Problem requirements: Among the records below, find each line that includes the string "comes" and copy it.

[[ Working data open ]]

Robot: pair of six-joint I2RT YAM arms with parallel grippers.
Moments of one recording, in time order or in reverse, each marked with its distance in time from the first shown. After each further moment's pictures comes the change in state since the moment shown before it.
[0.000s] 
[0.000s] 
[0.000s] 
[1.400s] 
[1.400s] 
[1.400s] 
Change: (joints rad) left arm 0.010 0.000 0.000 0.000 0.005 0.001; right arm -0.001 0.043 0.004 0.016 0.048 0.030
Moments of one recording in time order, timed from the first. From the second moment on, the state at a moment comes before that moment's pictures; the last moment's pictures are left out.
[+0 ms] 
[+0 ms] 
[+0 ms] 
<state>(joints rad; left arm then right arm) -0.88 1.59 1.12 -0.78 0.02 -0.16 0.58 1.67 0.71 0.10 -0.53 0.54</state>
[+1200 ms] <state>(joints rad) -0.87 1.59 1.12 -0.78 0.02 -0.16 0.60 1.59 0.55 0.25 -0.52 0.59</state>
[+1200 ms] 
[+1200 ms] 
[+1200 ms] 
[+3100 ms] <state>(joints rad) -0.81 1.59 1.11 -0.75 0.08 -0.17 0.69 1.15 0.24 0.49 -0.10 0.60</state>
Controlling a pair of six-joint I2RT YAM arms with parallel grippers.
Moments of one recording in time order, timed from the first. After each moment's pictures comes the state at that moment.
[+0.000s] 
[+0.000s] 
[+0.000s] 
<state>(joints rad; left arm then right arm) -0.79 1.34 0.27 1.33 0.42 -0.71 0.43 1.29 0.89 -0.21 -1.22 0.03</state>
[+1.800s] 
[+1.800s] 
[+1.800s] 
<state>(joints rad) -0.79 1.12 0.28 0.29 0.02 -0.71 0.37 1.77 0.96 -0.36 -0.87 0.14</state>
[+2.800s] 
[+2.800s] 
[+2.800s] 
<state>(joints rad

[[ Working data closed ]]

Completed task:
Moments of one recording, in time order or in reverse, each marked with its distance in time from the first shown. After each further moment's pictures comes the change in state since the moment shown before it.
Moments of one recording in time order, timed from the first. From the second moment on, the state at a moment comes before that moment's pictures; the last moment's pictures are left out.
Moments of one recording in time order, timed from the first. After each moment's pictures comes the state at that moment.

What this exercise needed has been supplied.